• Aim of the exercise
Print out the data below. Do not alter a single line.

• Dataset extract
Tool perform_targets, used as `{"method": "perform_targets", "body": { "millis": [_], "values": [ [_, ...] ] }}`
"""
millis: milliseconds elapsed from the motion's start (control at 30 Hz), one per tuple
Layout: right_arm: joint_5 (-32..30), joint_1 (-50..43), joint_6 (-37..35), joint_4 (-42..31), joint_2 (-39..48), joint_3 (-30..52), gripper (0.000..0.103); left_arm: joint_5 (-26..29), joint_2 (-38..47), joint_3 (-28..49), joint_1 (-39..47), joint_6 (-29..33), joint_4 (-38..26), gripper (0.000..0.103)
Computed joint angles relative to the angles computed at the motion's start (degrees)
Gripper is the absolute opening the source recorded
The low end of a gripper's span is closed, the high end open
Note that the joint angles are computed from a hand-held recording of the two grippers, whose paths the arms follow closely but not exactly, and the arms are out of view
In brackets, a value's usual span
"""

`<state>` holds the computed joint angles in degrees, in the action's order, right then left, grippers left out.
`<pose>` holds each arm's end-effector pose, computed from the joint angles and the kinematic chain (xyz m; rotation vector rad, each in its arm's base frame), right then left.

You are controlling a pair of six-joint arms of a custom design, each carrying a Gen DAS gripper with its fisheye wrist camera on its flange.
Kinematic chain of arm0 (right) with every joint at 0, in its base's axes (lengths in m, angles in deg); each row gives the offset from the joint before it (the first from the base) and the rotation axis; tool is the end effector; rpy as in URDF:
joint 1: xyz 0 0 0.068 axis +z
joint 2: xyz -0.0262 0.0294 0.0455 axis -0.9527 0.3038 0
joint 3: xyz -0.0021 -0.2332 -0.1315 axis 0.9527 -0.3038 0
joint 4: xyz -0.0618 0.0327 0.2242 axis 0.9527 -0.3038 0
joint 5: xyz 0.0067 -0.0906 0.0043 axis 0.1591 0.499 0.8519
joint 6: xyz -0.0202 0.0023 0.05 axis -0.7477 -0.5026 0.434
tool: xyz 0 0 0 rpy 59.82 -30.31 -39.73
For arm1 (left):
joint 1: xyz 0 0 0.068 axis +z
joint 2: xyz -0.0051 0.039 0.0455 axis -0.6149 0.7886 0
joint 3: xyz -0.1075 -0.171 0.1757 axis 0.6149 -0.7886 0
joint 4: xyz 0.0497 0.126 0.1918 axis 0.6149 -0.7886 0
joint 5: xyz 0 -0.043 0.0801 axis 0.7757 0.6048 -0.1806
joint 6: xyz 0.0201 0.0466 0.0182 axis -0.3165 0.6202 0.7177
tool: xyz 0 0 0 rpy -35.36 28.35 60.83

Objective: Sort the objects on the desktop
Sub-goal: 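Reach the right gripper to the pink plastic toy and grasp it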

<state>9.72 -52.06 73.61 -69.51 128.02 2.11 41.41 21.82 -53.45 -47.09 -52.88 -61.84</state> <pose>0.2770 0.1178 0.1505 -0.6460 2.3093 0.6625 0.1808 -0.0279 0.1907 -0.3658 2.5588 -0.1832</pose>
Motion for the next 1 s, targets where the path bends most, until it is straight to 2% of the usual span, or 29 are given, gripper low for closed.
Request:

• Solution below
Tool perform_targets, used as `{"method": "perform_targets", "body": { "millis": [_], "values": [ [_, ...] ] }}`
"""
millis: milliseconds elapsed from the motion's start (control at 30 Hz), one per tuple
Layout: right_arm: joint_5 (-32..30), joint_1 (-50..43), joint_6 (-37..35), joint_4 (-42..31), joint_2 (-39..48), joint_3 (-30..52), gripper (0.000..0.103); left_arm: joint_5 (-26..29), joint_2 (-38..47), joint_3 (-28..49), joint_1 (-39..47), joint_6 (-29..33), joint_4 (-38..26), gripper (0.000..0.103)
Computed joint angles relative to the angles computed at the motion's start (degrees)
Gripper is the absolute opening the source recorded
The low end of a gripper's span is closed, the high end open
Note that the joint angles are computed from a hand-held recording of the two grippers, whose paths the arms follow closely but not exactly, and the arms are out of view
In brackets, a value's usual span
"""

`<state>` holds the computed joint angles in degrees, in the action's order, right then left, grippers left out.
`<pose>` holds each arm's end-effector pose, computed from the joint angles and the kinematic chain (xyz m; rotation vector rad, each in its arm's base frame), right then left.

You are controlling a pair of six-joint arms of a custom design, each carrying a Gen DAS gripper with its fisheye wrist camera on its flange.
Kinematic chain of arm0 (right) with every joint at 0, in its base's axes (lengths in m, angles in deg); each row gives the offset from the joint before it (the first from the base) and the rotation axis; tool is the end effector; rpy as in URDF:
joint 1: xyz 0 0 0.068 axis +z
joint 2: xyz -0.0262 0.0294 0.0455 axis -0.9527 0.3038 0
joint 3: xyz -0.0021 -0.2332 -0.1315 axis 0.9527 -0.3038 0
joint 4: xyz -0.0618 0.0327 0.2242 axis 0.9527 -0.3038 0
joint 5: xyz 0.0067 -0.0906 0.0043 axis 0.1591 0.499 0.8519
joint 6: xyz -0.0202 0.0023 0.05 axis -0.7477 -0.5026 0.434
tool: xyz 0 0 0 rpy 59.82 -30.31 -39.73
For arm1 (left):
joint 1: xyz 0 0 0.068 axis +z
joint 2: xyz -0.0051 0.039 0.0455 axis -0.6149 0.7886 0
joint 3: xyz -0.1075 -0.171 0.1757 axis 0.6149 -0.7886 0
joint 4: xyz 0.0497 0.126 0.1918 axis 0.6149 -0.7886 0
joint 5: xyz 0 -0.043 0.0801 axis 0.7757 0.6048 -0.1806
joint 6: xyz 0.0201 0.0466 0.0182 axis -0.3165 0.6202 0.7177
tool: xyz 0 0 0 rpy -35.36 28.35 60.83

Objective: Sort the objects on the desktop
Sub-goal: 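Reach the right gripper to the pink plastic toy and grasp it
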
<state>9.72 -52.06 73.61 -69.51 128.02 2.11 41.41 21.82 -53.45 -47.09 -52.88 -61.84</state> <pose>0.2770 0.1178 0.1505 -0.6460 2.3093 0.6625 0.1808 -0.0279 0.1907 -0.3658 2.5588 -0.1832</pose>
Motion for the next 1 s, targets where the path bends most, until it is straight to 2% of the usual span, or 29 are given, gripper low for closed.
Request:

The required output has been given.